Task: Restate the entries below in full, exactly as they read, but without pictures.

START Records for this task

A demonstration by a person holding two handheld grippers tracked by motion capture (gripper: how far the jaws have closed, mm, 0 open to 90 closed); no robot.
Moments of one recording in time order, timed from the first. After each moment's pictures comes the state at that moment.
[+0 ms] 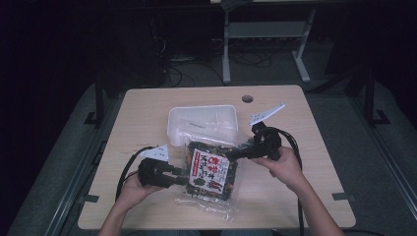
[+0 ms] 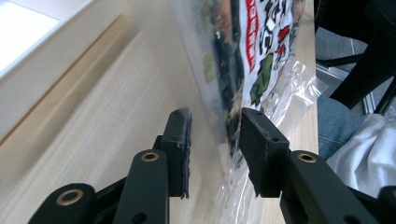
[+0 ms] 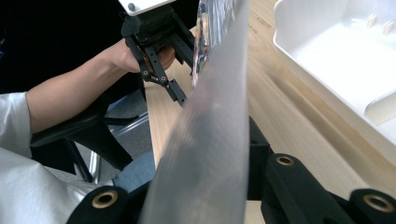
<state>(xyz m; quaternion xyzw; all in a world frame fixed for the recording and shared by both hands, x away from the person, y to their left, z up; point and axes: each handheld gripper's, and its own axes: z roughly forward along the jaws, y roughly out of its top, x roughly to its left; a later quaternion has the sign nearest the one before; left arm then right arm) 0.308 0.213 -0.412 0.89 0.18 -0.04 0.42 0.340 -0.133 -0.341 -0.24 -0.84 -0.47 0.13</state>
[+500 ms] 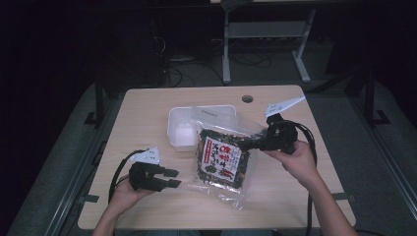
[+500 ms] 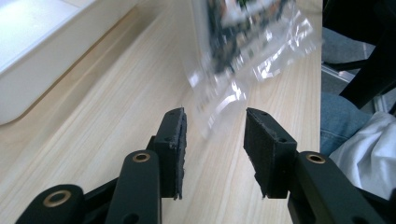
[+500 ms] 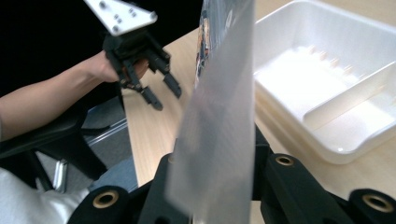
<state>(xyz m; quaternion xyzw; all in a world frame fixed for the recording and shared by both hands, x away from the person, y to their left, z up) 0.294 0.236 -0.411 0.88 0.20 -0.02 0.42 0.334 -0.162 -0.309 -0.26 -0.84 -0.48 0.07</state>
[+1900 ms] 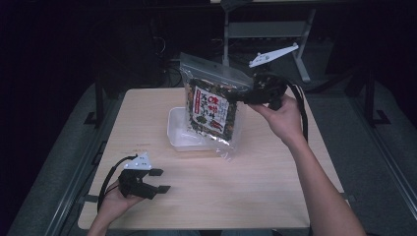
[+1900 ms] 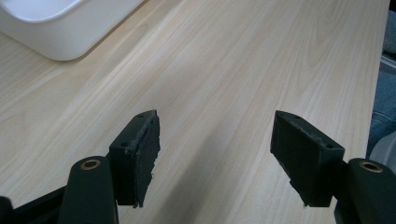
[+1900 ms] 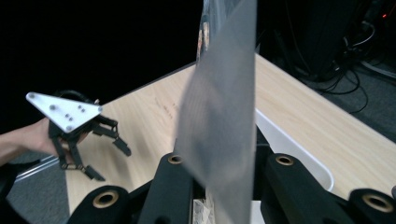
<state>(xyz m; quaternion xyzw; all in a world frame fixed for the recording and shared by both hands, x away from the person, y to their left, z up) 0.282 0.260 -0.421 0.89 0.26 0.04 0.38 0.379 -0.124 -0.215 -0.27 -0.83 -0.49 -0.07</state>
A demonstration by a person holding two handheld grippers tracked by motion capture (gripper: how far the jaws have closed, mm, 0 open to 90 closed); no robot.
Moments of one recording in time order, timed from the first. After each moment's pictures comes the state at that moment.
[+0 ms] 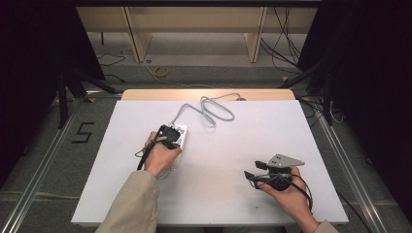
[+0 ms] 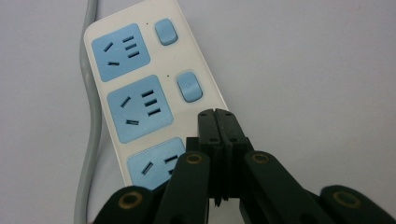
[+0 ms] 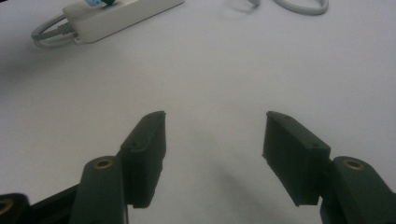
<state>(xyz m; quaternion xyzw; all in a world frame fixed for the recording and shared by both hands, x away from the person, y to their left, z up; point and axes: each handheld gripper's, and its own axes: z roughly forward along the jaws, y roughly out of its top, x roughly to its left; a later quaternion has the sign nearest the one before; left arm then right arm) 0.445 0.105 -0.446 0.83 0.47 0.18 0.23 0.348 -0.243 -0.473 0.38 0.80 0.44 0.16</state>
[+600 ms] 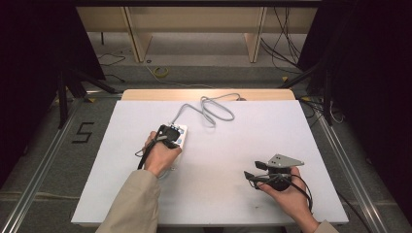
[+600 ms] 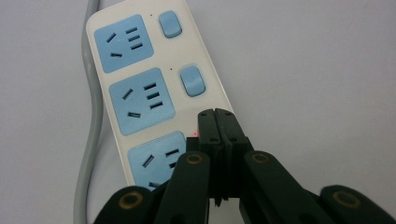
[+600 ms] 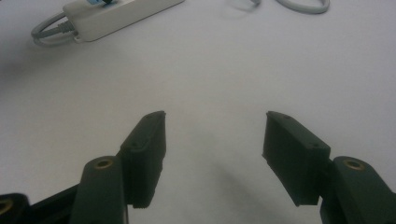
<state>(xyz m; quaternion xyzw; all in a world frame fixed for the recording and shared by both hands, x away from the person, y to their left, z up) 0.446 0.105 -0.445 0.83 0.48 0.17 0.22 0.348 -0.243 -0.473 0.38 0.80 0.44 0.16</state>
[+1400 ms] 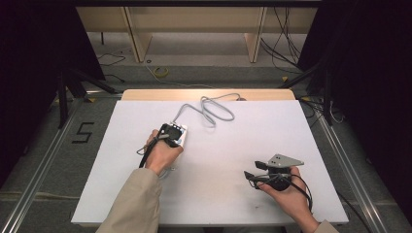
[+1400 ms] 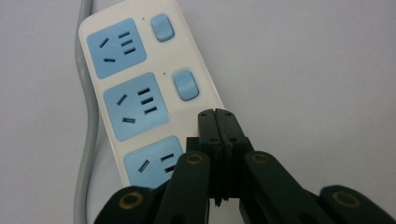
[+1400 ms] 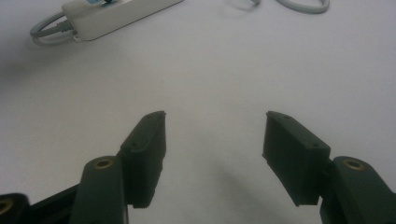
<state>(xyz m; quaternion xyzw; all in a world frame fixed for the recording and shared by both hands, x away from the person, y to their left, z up) 0.449 0.098 -0.440 0.84 0.47 0.17 0.21 0.348 -0.243 -0.474 0.38 0.80 0.44 0.16</state>
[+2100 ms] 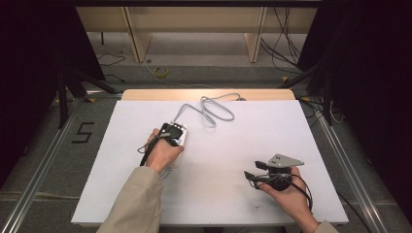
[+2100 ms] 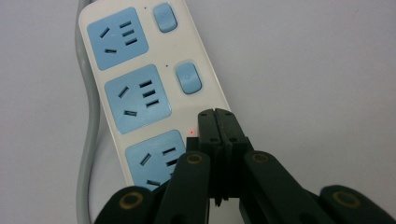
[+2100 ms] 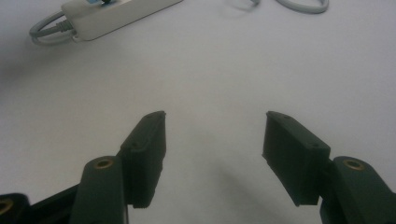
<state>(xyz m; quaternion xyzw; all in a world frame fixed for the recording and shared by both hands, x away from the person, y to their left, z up) 0.452 0.096 -0.440 0.84 0.48 0.16 0.18 0.348 -0.243 -0.473 0.38 0.80 0.44 0.16</state>
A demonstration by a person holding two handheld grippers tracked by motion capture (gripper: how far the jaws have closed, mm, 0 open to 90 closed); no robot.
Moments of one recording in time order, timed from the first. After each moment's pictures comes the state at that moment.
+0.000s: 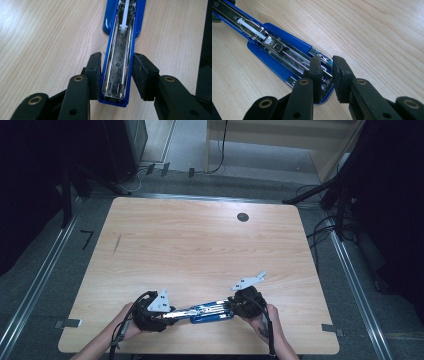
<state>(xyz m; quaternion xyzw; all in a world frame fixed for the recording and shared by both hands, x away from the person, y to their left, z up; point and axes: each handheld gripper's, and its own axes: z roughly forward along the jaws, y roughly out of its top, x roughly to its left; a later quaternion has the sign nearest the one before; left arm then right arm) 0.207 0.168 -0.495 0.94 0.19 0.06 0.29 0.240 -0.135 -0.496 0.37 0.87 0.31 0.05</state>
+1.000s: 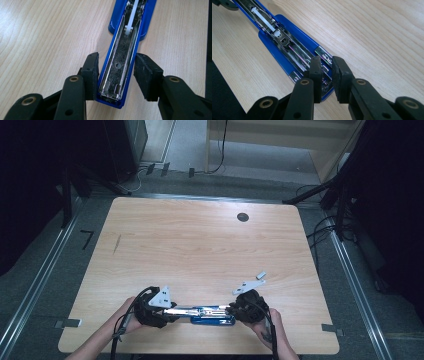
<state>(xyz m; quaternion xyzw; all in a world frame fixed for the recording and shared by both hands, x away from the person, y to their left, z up) 0.222 0.168 -0.496 0.94 0.16 0.05 0.29 0.227 -0.138 -0.491 0.37 0.88 0.30 0.03</state>
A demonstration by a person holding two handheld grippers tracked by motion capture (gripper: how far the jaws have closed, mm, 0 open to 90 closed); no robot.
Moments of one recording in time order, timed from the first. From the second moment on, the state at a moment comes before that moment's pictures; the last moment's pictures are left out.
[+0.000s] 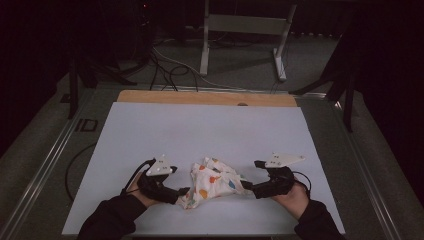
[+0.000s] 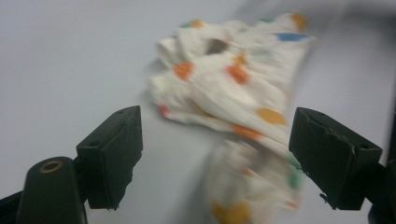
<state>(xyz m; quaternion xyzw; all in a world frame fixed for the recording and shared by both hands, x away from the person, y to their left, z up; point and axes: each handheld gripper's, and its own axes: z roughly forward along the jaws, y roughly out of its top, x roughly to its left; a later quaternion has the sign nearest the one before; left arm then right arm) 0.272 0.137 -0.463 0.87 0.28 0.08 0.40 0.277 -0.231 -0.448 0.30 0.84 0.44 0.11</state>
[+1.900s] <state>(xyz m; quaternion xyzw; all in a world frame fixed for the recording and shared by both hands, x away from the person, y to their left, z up) 0.327 0.111 -0.492 0.87 0.31 0.08 0.37 0.294 -0.219 -0.477 0.36 0.86 0.35 0.12</state>
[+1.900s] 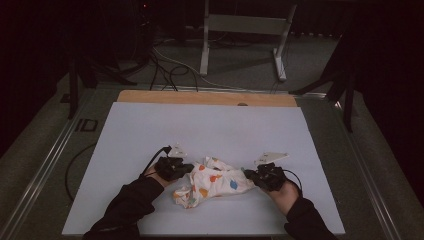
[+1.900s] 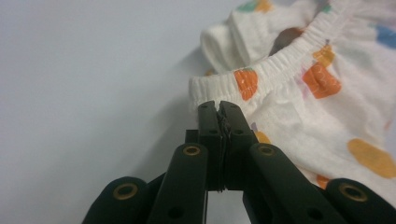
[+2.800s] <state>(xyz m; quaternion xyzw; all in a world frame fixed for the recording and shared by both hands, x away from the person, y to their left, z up) 0.281 0.147 -0.352 0.80 0.28 0.22 0.49 0.251 -0.211 -0.321 0.27 0.78 0.52 0.23</state>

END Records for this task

Answer for the task:
A demonstration by a person holding two handheld grippers tracked by motion capture (gripper: how far the jaws have closed, mm, 0 open to 90 closed); no robot.
Moments of one recording in time order, timed from the first. After each moment's pictures comes the state at that moment.
[+0 ms] 
[+0 ms] 
[+0 ms] 
<state>(xyz m; quaternion xyzw; all in a world frame fixed for the recording and shared by both hands, x away from the person, y to their left, z up; point and axes: each handheld gripper's, and its own axes: z roughly forward along the jaws, y roughly out of its top, x roughly to its left; a later quaternion has the sign nearest the one before; left arm then right arm) 0.308 0.213 -0.412 0.89 0.18 -0.04 0.42 0.340 -0.133 -0.341 -0.24 -0.84 -0.47 0.13</state>
[+500 ms] 
[+500 ms] 
[+500 ms] 
<state>(xyz m; quaternion xyzw; all in a world frame fixed for the recording and shared by both hands, x away from the person, y to their left, z up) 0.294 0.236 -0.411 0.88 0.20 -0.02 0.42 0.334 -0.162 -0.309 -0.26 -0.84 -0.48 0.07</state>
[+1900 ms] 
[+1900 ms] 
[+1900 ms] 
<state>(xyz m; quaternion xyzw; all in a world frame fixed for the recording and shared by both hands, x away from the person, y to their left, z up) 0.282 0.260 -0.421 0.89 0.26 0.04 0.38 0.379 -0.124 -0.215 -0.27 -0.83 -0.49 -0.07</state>
A demonstration by a person holding two handheld grippers tracked by motion capture (gripper: how far the jaws have closed, mm, 0 open to 90 closed); no robot.
Moments of one recording in time order, timed from the first. After each moment's pictures comes the state at that moment.
[+0 ms] 
[+0 ms] 
[+0 ms] 
<state>(xyz m; quaternion xyzw; all in a world frame fixed for the recording and shared by both hands, x away from the person, y to their left, z up; point and axes: each handheld gripper's, and its own axes: z roughly forward along the jaws, y roughly out of its top, x roughly to its left; a later quaternion has the sign nearest the one before; left arm then right arm) 0.445 0.105 -0.446 0.83 0.47 0.18 0.23 0.348 -0.243 -0.473 0.38 0.80 0.44 0.16</state>
[+600 ms] 
[+600 ms] 
[+600 ms] 
<state>(xyz m; quaternion xyzw; all in a world frame fixed for the recording and shared by both hands, x away from the person, y to their left, z up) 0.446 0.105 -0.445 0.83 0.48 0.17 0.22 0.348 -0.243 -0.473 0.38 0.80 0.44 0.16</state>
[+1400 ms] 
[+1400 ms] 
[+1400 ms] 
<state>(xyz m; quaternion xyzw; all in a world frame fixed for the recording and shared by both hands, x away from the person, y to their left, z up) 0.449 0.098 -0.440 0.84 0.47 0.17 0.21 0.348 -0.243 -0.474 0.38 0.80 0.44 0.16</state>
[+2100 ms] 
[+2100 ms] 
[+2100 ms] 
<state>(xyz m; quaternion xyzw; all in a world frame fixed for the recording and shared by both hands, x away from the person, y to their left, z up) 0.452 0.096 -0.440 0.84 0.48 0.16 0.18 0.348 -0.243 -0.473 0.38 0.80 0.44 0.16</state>
A demonstration by a person holding two handheld grippers tracked by motion capture (gripper: how far the jaws have closed, mm, 0 open to 90 closed); no robot.
Moments of one recording in time order, timed from the first. After each moment's pictures comes the state at that moment.
+0.000s: 
<state>(xyz m; quaternion xyzw; all in a world frame fixed for the recording and shared by both hands, x away from the person, y to their left, z up; point and axes: each handheld gripper's, and its own axes: z roughly forward along the jaws, y roughly out of its top, x roughly to its left; a later quaternion has the sign nearest the one before; left arm then right arm) 0.207 0.168 -0.495 0.94 0.19 0.06 0.29 0.240 -0.135 -0.496 0.37 0.87 0.31 0.05</state>
+1.000s: 
<state>(xyz m; quaternion xyzw; all in a world frame fixed for the recording and shared by both hands, x away from the person, y to their left, z up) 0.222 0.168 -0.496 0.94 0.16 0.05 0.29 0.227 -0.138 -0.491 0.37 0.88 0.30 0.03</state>
A demonstration by a person holding two handheld grippers tracked by motion capture (gripper: how far the jaws have closed, mm, 0 open to 90 closed); no robot.
Moments of one recording in time order, timed from the first. From the second moment on, the state at a moment comes before that moment's pictures; the last moment's pictures are left out.
[+0.000s] 
[+0.000s] 
<state>(xyz m; quaternion xyzw; all in a world frame fixed for the recording and shared by both hands, x away from the person, y to their left, z up; point and axes: each handheld gripper's, and its own axes: z roughly forward along the jaws, y roughly out of its top, x roughly to its left; a later quaternion has the sign nearest the one before; left arm then right arm) 0.272 0.137 -0.463 0.87 0.28 0.08 0.40 0.277 -0.231 -0.448 0.30 0.84 0.44 0.11</state>
[+1.900s] <state>(xyz m; quaternion xyzw; all in a world frame fixed for the recording and shared by both hands, x away from the person, y to their left, z up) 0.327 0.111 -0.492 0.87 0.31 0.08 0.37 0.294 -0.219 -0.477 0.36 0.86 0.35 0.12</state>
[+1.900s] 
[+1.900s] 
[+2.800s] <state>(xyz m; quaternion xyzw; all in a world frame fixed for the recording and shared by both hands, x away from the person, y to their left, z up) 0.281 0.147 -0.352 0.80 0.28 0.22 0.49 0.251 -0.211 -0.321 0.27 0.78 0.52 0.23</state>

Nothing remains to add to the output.